Economic slowdown halts robot invasion in North America as interest rises

Economic slowdown halts robot invasion in North America as interest rises

North American companies ordered about a third fewer robots last year as concerns about a slowing economy and rising interest rates made it more difficult to justify purchases of advanced machines, the first problem in five years in a steady evolution of robots replacing the region’s workforce.
“When the economy isn’t good, it’s easier to delay purchases,” said Jeff Bernstein, president of the Association for the Advancement of Automation, an industry group that tracks robot orders.
Companies bought 31,159 robots in 2023, down 30% from the previous year, the largest percentage decline since 2006 and the largest ever decline in net units, according to the group known as A3. The decline occurred in automobile-related industries, which constituted about half of the market last year, in addition to other sectors such as food manufacturing and metals.
Orders in the fourth quarter amounted to 7,683, a decrease of 8% compared to the same period of the previous year.

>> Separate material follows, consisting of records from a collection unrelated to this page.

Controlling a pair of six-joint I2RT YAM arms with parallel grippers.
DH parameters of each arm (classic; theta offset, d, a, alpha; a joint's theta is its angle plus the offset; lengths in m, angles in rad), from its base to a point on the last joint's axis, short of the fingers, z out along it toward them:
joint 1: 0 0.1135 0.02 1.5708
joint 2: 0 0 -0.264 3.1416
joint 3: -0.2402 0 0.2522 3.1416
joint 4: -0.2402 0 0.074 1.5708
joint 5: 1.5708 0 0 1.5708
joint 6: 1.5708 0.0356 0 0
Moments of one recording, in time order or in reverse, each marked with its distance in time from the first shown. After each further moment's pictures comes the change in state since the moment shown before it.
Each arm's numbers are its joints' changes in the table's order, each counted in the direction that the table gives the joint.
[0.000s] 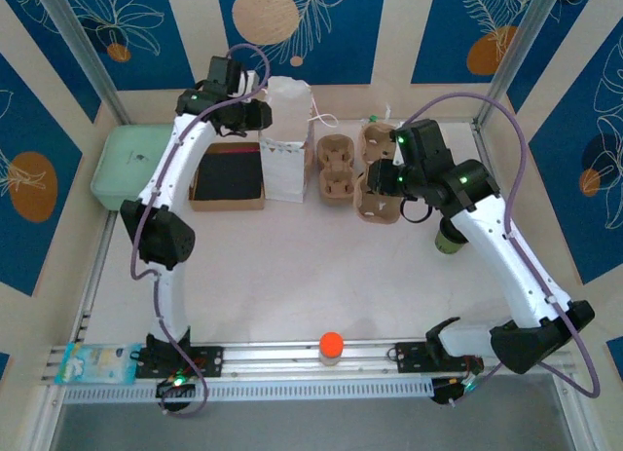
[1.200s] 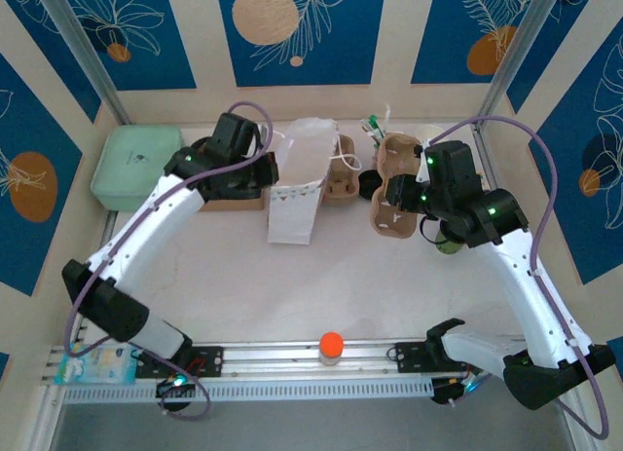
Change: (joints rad) left arm -0.260 0.612 0.743 0.130 -0.084 -0.352; right arm -0.078 0.197 0.158 0.025 -0.053 -0.001
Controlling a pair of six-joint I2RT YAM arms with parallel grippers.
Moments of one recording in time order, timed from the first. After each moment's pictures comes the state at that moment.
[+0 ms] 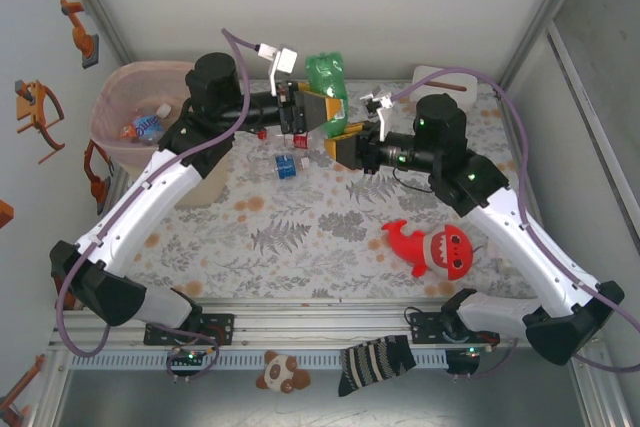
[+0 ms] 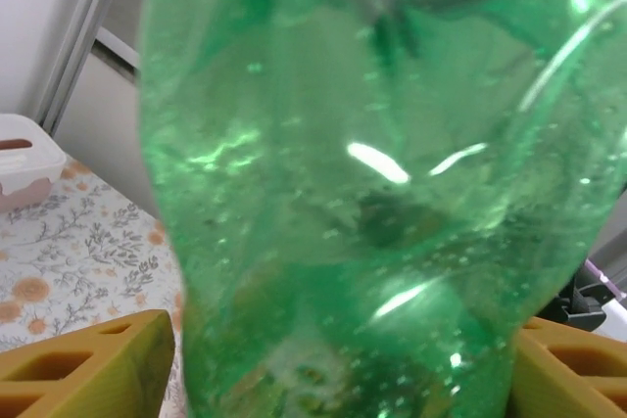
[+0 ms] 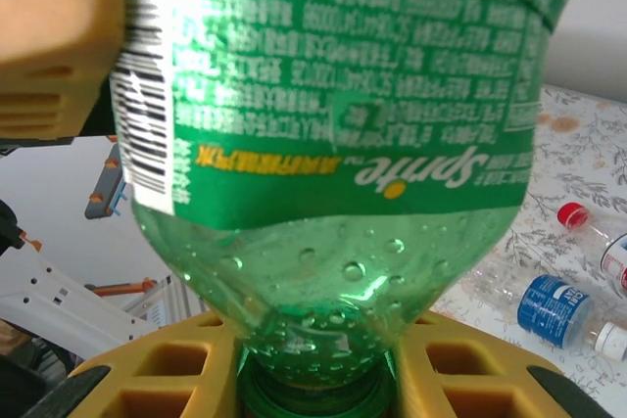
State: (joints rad) left arm -0.64 1.43 1.55 -0.17 0.80 -0.55; right arm 0.64 1.17 1.32 -0.37 -0.61 0.30
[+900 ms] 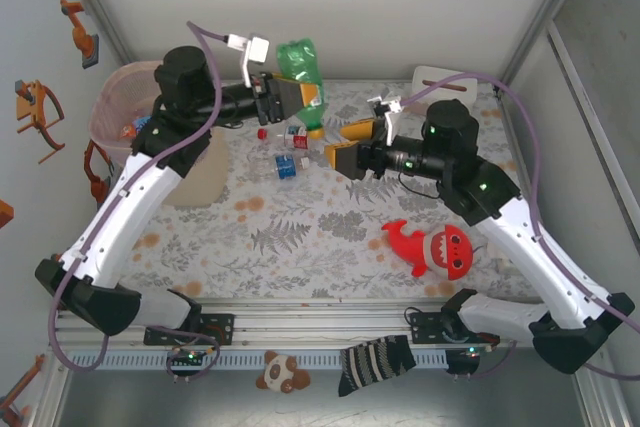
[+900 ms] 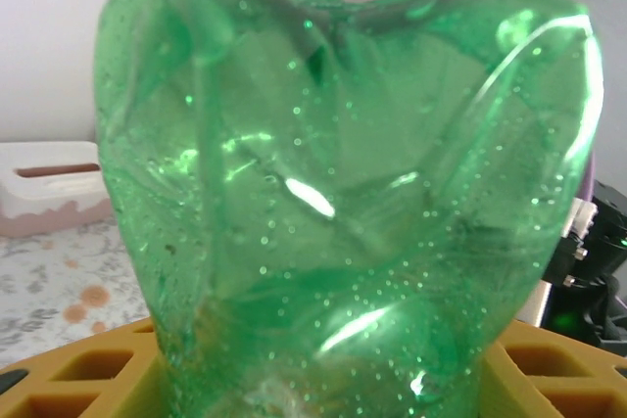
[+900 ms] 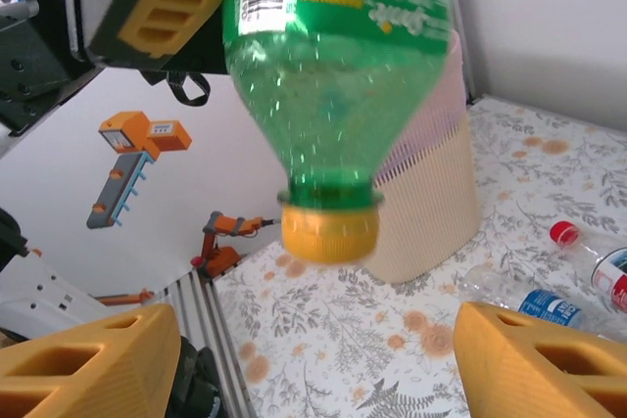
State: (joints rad) left arm -0.53 1.36 1.59 -0.28 0.77 -0.54; right arm 0.67 1.11 1.32 -0.39 -0.55 0.30
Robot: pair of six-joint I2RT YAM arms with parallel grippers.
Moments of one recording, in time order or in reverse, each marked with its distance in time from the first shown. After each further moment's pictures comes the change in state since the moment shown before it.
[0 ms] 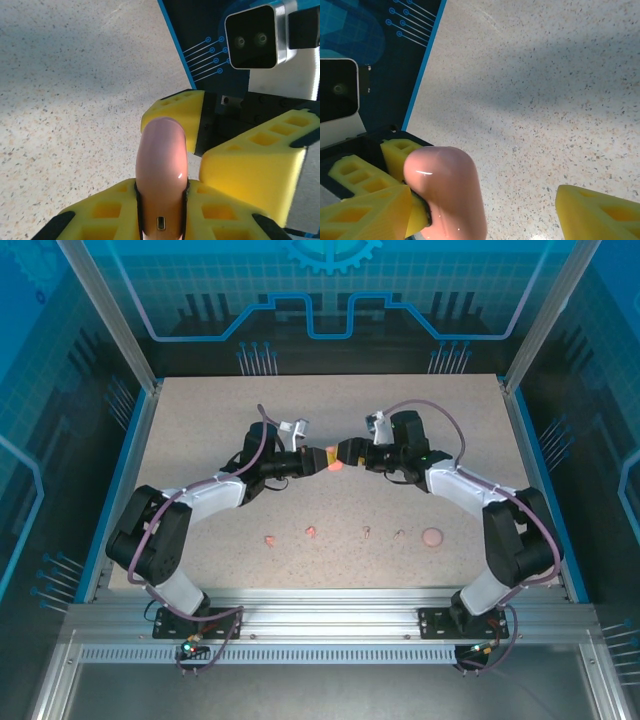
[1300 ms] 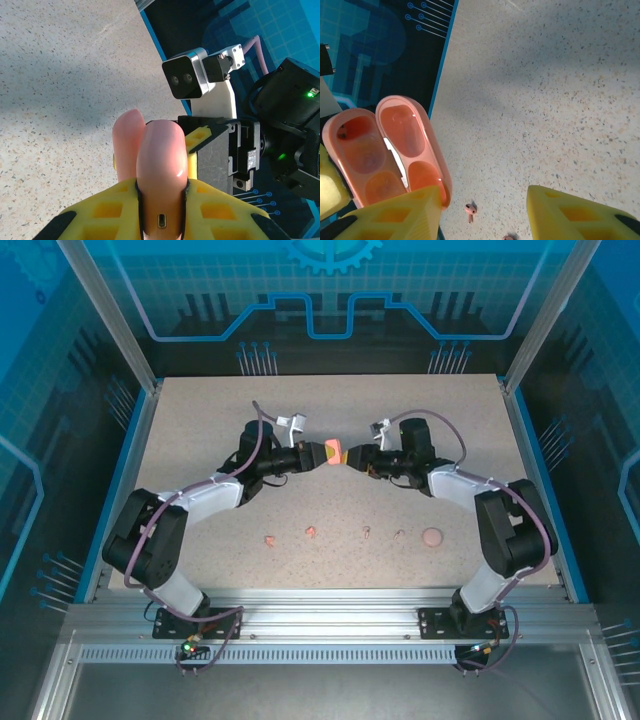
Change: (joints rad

The slowdown in robotics orders came as some companies announced initiatives to develop more advanced versions of the machines. But for many robot makers, the sale of existing machines is hampered by concerns about a slowing economy and excess inventories that have built up during the Covid-19 pandemic. Universal Robots, a Danish company that makes small, flexible robots, recently reported a 7% drop in revenue for the year. Last, reaching $304 million.
“2023 was characterized by a challenging economic and business environment for many of our core customers with global industrial activity slowing in the first half of the year,” Kim Povlsen, president of Universal, told investors.
Robot sales have boomed during the Covid-19 pandemic, as producers rushed to use the machines to produce goods amid a severe labor shortage. In fact, 2022 was a record year for orders, according to A3 data.
Dave Fox, president of CIM Systems Inc., a Noblesville, Ind., company known as an integrator that assembles automated systems for customers, said his business started strong last year but then declined.
“Several major projects have been pushed forward this year,” Fox added. “There were certainly a few clients who raised concerns about where the economy was headed. Interest rates probably didn’t help.” Fox estimates that its business volume decreased by 30% in 2023, compared to the previous year.
A3’s Bornstein said most robotics producers he spoke with are optimistic that business will pick up during the second half of this year.
Bernstein stated that the industry has largely worked its way through the distortions caused by the pandemic. During the crisis, many companies placed additional orders for robots because they were concerned about receiving deliveries amid production delays and the collapse of global supply chains. “Inventory to work on before you order a lot of new robots again.”
Joe Gemma, chief revenue officer at Wauseon Machine, a systems integrator in Ohio, agreed that a glut of inventory has distorted business. “A lot of us were asking for additional inventory,” he said. “Our customers were too.”
Gemma added that the ongoing labor shortage in the United States means that the robotics business will continue to boom. “I was in a factory that normally had 600 people working in production, and they had 140 open jobs,” he said. “Almost everywhere we go, there is still a workforce challenge.”